International rivers and river communities rights nongovernmental organisation International Rivers has called on South Africa to withdraw its agreement to offtake electricity from the Inga 3 hydropower project being built in the Democratic Republic of Congo (DRC).
South Africa continues to uphold its commitment to procure power from the delayed Inga 3 hydropower dam, but the power imported from Inga is expected to cost R175-million a year more than domestic power generation, the NGO avers.
South Africa signed the Grand Inga Treaty with the DRC, which obliges South Africa to fund the construction of the transmission lines that will carry power from Inga to South Africa, in 2013. The best available estimates indicate that this construction will cost South Africa upwards of $4-billion – or R58-billion, states the NGO.

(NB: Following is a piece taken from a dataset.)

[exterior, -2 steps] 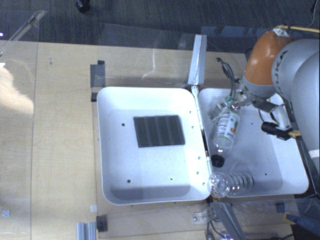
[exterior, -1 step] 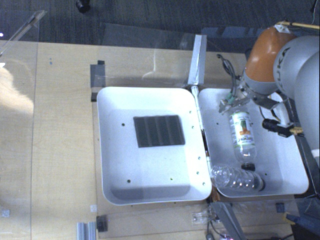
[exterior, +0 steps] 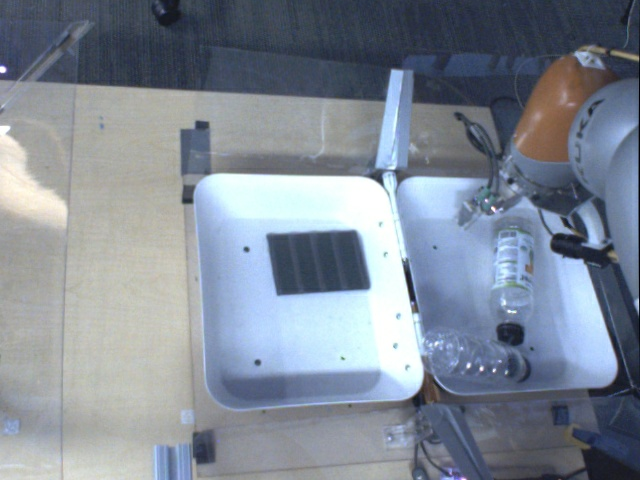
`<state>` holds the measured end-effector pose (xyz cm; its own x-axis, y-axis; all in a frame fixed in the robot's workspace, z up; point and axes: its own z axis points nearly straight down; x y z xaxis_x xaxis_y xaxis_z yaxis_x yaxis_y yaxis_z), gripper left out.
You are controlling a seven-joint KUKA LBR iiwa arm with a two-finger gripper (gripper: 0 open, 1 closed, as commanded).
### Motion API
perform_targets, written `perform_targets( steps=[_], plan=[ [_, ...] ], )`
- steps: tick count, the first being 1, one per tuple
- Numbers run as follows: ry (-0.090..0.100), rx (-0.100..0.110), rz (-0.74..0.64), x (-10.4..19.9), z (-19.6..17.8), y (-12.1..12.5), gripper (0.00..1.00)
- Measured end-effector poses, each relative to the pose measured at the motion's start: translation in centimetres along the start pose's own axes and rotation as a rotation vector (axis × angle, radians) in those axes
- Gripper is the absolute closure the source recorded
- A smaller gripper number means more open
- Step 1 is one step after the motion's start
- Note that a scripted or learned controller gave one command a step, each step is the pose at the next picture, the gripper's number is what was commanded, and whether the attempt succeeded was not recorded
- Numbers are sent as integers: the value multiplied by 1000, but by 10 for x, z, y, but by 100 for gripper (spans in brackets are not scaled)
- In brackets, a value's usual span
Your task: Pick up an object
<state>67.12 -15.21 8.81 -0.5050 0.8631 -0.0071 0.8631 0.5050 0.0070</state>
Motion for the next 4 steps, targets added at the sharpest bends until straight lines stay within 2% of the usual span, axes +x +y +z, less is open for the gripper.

"Pursuing Inga 3 will be much more expensive for South Africa compared with domestic wind and solar generation. South Africa simply does not have R58-billion spare to fund a pipe-dream of the DRC government," says International Rivers Africa programme director and spokesperson Siziwe Mota.
Inga 3 is the third phase of the Grand Inga project to build the world’s largest hydropower dam across the Congo river. The project was initially planned to produce 4 800 MW of power, with South Africa procuring 2 500 MW of this power.
"It is of the utmost importance that government untangle South Africa from Inga 3. South Africans also deserve a transparent accounting of the costs of Inga 3 and what this will mean for jobs in the local renewable energy sector, and in local skills development," Mota says.